Trim methylation calls at the read ends in a mod database
Source:R/trim_mod_reads.R
trim_mod_reads.RdCreates a new table in a mod database that keeps only methylation calls within a central fraction of each read, optionally trimming from the start, the end, or both. Trimming is expressed as a fraction of the read length and applied via SQL filters on `read_position`.
Usage
trim_mod_reads(
mod_db,
by_frac = 0.1,
trim_start = FALSE,
trim_end = TRUE,
input_table = "calls",
output_table = "calls_trimmed"
)Arguments
- mod_db
An object identifying the mod database, as accepted by
ModSeqR:::.modhelper_connectDB()(e.g. a file path or an existing mod database object).- by_frac
Numeric scalar between 0 and 1 (exclusive) giving the fraction of the read length to trim from each enabled end. For example,
by_frac = 0.1trims 10% of the read length from the start and/or end.- trim_start
Logical; whether to trim from the start (low
read_position) of each read.- trim_end
Logical; whether to trim from the end (high
read_position) of each read.- input_table
Character scalar; name of the input table containing methylation calls (default
"calls"). Must contain at leastread_positionandread_lengthcolumns.- output_table
Character scalar; name of the output table to create/overwrite with the trimmed calls (default
"calls_trimmed").
Value
Invisibly returns the updated mod_db object, with
current_table set to output_table. The function is
called for its side effects of creating/replacing the trimmed table
in the database.
Details
For a read of length `L` and `by_frac = f`:
If
trim_start = TRUE, positions withread_position < L * fare dropped.If
trim_end = TRUE, positions withread_position >= L * (1 - f)are dropped.

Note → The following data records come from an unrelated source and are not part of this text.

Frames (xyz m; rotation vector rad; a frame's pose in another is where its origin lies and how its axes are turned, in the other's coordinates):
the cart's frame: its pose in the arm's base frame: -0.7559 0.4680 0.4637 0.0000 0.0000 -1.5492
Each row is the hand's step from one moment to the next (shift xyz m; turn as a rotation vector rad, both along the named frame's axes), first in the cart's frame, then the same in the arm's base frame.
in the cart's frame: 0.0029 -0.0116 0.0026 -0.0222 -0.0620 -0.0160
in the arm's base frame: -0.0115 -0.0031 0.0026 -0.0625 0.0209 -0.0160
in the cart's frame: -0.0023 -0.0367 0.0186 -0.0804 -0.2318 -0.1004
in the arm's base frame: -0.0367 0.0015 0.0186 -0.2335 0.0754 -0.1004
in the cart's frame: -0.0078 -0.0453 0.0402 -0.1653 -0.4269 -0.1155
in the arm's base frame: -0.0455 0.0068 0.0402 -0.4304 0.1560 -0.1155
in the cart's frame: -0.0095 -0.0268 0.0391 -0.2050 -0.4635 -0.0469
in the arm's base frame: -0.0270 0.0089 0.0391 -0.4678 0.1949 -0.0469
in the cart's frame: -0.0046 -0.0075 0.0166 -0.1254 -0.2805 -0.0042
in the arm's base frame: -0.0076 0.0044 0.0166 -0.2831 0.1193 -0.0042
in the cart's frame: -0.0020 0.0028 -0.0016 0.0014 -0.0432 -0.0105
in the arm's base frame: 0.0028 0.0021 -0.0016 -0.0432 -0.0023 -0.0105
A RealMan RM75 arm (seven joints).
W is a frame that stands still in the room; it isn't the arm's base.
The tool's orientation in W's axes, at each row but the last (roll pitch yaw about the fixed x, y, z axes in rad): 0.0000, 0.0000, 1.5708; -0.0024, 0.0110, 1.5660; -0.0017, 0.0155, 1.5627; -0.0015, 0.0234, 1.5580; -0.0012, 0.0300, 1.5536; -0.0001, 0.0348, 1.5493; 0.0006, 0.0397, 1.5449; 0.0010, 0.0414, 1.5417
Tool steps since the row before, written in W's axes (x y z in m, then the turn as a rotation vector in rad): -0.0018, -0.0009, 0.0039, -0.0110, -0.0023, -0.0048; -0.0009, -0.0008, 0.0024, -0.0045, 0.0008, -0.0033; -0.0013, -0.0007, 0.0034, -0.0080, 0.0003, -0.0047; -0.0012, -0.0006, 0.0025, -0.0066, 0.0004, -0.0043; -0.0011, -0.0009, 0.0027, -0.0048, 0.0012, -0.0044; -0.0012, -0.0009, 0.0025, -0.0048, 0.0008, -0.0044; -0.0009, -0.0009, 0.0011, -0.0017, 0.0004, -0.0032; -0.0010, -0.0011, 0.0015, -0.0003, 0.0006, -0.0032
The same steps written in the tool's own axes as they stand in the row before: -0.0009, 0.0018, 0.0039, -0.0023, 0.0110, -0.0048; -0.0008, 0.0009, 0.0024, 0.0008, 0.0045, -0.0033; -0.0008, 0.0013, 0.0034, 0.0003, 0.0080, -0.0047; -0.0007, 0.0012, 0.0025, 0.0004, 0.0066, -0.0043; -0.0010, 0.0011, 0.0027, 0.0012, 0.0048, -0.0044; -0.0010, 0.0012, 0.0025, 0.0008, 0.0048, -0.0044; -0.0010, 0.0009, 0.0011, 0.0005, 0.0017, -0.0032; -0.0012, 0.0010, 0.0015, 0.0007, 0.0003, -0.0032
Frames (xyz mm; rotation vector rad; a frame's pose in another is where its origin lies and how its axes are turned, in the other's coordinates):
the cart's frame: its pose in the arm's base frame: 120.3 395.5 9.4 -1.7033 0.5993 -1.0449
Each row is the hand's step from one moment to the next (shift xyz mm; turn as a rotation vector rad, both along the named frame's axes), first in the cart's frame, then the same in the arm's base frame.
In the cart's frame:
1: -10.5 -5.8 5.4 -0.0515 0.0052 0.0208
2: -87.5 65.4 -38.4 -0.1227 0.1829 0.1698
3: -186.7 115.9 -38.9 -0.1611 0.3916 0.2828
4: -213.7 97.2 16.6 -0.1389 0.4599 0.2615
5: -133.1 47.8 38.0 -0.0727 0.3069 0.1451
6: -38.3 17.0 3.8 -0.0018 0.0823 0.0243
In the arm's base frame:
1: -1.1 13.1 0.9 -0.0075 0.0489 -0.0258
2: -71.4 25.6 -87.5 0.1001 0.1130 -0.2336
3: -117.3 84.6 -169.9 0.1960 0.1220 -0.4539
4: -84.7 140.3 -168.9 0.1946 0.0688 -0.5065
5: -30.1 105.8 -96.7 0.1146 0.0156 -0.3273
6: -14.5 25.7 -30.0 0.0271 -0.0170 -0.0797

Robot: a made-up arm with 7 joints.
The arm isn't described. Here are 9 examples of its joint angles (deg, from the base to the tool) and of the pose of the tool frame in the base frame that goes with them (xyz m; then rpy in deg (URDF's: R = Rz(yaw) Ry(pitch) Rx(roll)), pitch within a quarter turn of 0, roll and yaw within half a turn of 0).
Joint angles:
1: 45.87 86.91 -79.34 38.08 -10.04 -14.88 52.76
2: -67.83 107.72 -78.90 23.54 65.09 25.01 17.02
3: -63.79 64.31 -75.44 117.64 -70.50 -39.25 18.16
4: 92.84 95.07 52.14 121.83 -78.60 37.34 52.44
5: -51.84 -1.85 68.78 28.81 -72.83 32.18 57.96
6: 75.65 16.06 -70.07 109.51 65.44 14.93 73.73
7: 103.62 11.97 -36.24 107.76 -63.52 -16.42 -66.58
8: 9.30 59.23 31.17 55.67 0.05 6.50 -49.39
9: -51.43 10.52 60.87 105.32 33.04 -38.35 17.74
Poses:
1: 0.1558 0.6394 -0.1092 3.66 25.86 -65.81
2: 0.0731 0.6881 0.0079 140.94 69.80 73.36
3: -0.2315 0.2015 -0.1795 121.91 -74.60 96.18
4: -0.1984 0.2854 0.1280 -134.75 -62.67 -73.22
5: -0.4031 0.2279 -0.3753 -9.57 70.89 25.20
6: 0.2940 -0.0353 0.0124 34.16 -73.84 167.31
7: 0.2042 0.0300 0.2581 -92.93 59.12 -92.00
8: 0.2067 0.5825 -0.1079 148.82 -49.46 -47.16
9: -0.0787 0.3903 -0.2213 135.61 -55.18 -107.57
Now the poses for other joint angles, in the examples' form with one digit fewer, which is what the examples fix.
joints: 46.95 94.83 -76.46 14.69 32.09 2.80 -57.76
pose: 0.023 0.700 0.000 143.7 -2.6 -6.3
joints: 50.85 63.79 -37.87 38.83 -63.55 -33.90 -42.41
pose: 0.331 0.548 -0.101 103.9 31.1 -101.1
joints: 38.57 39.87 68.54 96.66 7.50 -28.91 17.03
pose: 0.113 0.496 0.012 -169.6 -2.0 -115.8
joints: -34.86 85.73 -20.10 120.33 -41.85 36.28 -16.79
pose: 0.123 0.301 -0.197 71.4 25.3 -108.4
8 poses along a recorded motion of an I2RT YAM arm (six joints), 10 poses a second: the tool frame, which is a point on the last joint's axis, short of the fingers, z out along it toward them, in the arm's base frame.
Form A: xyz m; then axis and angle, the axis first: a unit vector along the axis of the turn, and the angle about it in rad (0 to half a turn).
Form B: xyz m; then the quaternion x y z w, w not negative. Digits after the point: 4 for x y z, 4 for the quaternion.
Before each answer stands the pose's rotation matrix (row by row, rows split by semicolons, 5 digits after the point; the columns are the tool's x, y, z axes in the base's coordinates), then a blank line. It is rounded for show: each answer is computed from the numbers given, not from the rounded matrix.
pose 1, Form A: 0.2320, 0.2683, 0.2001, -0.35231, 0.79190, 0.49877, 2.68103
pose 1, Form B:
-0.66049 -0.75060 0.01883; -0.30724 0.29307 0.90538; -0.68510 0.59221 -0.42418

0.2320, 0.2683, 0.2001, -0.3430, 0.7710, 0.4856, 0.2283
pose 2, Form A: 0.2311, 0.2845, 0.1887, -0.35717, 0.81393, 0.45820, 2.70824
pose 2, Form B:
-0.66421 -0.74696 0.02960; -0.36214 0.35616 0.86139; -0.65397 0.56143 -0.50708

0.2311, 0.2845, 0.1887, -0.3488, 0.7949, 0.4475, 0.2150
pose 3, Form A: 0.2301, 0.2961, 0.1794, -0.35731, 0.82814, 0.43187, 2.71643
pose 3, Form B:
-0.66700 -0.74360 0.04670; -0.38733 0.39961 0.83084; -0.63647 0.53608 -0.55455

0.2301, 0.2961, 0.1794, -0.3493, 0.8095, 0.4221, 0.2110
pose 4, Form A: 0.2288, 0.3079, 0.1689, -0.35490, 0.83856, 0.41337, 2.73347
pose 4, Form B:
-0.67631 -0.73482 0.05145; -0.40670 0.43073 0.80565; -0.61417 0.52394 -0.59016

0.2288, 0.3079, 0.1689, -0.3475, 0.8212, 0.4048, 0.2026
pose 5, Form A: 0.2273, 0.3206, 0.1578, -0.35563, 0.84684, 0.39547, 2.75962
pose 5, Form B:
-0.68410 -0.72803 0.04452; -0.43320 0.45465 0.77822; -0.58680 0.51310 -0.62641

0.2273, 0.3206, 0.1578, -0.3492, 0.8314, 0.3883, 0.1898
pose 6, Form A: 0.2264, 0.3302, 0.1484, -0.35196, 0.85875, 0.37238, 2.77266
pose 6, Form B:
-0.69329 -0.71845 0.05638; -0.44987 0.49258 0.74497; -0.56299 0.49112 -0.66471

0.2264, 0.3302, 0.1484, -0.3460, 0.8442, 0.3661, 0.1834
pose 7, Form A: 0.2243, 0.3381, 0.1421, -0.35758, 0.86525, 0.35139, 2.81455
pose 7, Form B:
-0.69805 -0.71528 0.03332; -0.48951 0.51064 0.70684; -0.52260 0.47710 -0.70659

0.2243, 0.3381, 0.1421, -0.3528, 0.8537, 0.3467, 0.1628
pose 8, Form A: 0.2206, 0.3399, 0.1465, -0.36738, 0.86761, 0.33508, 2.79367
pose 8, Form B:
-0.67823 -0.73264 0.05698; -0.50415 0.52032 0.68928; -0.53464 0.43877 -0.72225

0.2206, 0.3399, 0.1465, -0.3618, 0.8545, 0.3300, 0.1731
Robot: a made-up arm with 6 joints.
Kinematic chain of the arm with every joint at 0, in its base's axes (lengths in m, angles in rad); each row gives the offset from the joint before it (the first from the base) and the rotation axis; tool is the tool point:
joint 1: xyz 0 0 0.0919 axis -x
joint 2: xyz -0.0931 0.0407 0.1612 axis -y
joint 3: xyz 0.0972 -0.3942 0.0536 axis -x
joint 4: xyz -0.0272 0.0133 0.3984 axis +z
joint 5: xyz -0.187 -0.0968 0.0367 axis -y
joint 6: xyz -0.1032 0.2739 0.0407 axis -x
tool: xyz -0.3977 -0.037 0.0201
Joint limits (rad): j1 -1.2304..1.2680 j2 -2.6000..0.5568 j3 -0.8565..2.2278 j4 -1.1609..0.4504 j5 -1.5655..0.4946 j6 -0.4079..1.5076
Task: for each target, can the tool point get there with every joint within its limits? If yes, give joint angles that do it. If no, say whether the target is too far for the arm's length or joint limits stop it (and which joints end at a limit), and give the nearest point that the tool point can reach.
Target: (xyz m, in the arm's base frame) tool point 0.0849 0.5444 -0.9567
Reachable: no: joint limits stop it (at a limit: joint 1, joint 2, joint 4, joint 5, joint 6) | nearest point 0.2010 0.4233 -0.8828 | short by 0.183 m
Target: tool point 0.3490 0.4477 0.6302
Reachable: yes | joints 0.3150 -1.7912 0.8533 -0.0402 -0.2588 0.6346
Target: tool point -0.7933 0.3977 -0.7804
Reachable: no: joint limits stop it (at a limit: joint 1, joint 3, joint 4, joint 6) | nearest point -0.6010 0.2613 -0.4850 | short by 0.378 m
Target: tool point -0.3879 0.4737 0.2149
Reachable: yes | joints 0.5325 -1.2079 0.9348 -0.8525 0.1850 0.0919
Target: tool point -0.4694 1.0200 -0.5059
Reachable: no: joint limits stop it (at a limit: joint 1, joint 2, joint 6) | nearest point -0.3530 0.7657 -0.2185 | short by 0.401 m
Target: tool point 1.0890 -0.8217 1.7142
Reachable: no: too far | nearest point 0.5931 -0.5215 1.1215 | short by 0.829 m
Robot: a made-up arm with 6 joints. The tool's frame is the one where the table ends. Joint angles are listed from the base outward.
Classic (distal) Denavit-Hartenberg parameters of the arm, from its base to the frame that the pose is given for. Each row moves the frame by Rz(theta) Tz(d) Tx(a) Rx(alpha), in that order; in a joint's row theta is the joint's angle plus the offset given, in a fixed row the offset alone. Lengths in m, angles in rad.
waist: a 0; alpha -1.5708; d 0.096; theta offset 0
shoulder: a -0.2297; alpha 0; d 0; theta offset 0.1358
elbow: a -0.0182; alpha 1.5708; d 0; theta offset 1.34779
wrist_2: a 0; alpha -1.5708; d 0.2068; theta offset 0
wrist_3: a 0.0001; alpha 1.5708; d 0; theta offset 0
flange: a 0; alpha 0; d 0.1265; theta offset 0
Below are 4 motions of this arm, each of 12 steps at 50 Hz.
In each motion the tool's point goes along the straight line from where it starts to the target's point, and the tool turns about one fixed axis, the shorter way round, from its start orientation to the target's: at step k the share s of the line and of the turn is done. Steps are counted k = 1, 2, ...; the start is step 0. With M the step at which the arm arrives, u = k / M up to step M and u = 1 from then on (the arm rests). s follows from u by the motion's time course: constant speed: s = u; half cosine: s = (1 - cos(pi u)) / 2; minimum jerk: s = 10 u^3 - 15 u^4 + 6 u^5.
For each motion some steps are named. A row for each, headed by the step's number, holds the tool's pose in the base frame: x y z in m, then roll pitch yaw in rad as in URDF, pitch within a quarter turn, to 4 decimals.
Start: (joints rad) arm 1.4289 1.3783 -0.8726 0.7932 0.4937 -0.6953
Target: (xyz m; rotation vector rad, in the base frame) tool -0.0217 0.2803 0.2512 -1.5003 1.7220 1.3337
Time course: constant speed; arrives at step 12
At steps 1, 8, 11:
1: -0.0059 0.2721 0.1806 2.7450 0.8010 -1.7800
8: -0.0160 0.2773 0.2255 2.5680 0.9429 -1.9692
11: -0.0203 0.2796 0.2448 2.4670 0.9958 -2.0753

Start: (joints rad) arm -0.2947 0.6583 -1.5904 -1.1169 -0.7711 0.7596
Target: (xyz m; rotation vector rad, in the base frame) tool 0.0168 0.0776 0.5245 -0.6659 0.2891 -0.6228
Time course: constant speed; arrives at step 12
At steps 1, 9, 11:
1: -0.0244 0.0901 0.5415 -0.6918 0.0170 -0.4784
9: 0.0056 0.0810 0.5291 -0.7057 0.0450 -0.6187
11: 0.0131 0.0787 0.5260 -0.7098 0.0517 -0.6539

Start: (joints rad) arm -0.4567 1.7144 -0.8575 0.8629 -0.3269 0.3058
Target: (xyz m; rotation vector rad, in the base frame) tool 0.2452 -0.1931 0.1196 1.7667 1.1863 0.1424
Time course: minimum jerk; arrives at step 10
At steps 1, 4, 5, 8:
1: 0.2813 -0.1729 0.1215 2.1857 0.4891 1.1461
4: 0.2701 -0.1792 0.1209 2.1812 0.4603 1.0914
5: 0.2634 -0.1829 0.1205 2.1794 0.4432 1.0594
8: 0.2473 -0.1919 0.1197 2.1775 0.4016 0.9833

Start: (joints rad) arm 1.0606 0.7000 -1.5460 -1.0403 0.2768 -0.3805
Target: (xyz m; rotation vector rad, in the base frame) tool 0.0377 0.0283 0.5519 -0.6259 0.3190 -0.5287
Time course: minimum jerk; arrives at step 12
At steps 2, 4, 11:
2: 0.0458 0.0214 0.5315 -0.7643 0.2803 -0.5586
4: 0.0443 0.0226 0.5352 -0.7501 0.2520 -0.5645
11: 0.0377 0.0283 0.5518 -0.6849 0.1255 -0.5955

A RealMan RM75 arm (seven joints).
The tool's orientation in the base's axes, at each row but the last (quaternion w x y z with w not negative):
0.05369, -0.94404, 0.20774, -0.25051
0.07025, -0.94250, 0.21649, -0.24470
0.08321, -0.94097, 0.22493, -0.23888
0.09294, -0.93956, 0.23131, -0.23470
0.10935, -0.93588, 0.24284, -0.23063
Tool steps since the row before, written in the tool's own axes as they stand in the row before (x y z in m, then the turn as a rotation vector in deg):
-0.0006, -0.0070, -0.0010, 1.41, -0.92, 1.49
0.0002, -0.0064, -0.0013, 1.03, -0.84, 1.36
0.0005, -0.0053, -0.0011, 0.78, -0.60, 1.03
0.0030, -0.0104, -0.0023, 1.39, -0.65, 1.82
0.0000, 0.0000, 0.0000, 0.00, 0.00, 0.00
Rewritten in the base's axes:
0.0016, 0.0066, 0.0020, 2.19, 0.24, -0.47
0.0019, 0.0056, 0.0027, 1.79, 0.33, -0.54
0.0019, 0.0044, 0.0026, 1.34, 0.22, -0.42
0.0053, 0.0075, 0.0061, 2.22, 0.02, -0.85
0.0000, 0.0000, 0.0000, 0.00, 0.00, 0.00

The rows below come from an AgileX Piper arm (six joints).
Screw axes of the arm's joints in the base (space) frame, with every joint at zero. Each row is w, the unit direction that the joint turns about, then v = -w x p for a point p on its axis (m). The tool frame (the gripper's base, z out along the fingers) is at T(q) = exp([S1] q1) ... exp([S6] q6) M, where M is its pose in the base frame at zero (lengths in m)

For example, with read_length = 100 and by_frac = 0.1,
positions 0–9 and/or 90–99 are trimmed depending on
which end(s) are enabled.
This function issues a CREATE OR REPLACE TABLE SQL statement
against the mod database. The resulting table contains a subset of
rows from input_table where the read positions fall within the
untrimmed interior region defined by by_frac, trim_start,
and trim_end.
If by_frac is not strictly between 0 and 1, an error is thrown.
If both trim_start and trim_end are FALSE, the
function also errors, as there would be nothing to trim.
On success, mod_db$current_table is updated to output_table
and a short timing message is printed.